The NAVA level determines the ratio of pressure delivered for a given EAdi and thus the contribution of pressure from the ventilator – the higher the NAVA level the higher the pressure for a given EAdi. We showed in our early studies that increases in NAVA level reduced the inspiratory esophageal pressure swings which is indicative of respiratory muscle unloading. At the highest NAVA levels used, it was possible to abolish or even reverse the inspiratory esophageal pressure swings such that the respiratory muscles were not at all contributing to inspiration. In other words, high NAVA levels can eliminate work of breathing.

The NAVA level thus becomes the divider that can be used to control the patient’s contribution to work of breathing. In other words, the partitioning of total lungdistending pressure (trans-pulmonary pressure) i.e. the total pressure generated by the patient (esophageal pressure) and the ventilator (airway pressure) during an inspiration, is controlled by adjusting the NAVA level.
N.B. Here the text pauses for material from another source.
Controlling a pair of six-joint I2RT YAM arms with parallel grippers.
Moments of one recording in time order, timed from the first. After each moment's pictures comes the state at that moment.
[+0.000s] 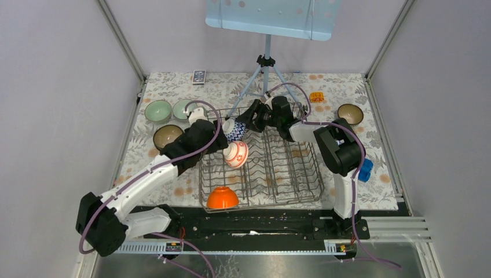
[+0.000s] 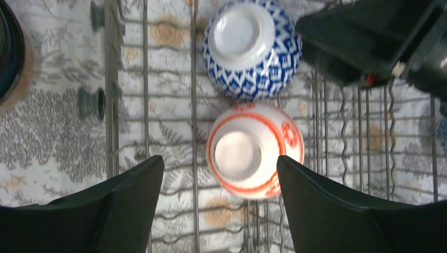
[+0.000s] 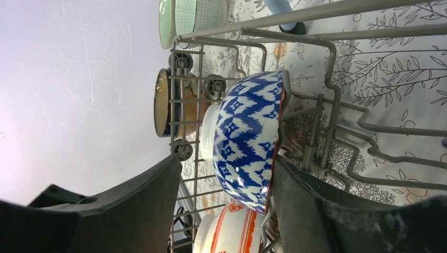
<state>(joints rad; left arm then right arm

The units of the NAVA level is cmH2O/µV, which is in the same units as the patient’s neuro-mechanical efficiency (NME) of the inspiratory muscles.  NME represents the amount of force – which can be measured as the pressure generated by the inspiratory muscles to expand the lungs, in relation to the neural inspiratory activation – that can be measured via the EAdi. Similar to the NAVA level, the units of the NME is cmH2O/µV. The NAVA level and NME thus represents the ventilator’s and patients efficiency to create lungdistending pressure, respectively. A simple way to measure NME at the bedside is by measuring changes in airway pressure and EAdi during an inspiratory occlusion starting at end-expiration (See Forum: “Edi as it relates to trans-pulmonary pressures”).

As an example of the clinical relevance of NME, we recently showed that average NME in a group of patients that was successfully weaned had an NME of about 1.5 cmH2O/µV during their spontaneous breathing trial whereas NME was reduced to about 0.5 cmH2O/µV in the group of patients that failed the spontaneous breathing trial (Liu et al Crit Care 2012). Same study also showed that, during the spontaneous breathing trial, the successfully weaned patients had significantly higher tidal volume and lower EAdi compared to those who failed spontaneous breathing trial. Consider that patients who failed were weaker (i.e. 1/3 of the NME) and had higher EAdi and lower Vt compared to successfully weaned patients, they would need more assist to increase Vt and maintain a tolerable EAdi. In this case, applying a NAVA level of 1.0 cmH2O/µV, would increase the total NME of the failed SBT group to that of the successful weaning group, and provide 3 times more transpulmonary pressure (i.e. patient + NAVA) for any given EAdi to generate the tidal volume.

Hence NAVA supports the patient’s inspiratory muscle function while allowing the patient to control his breathing pattern.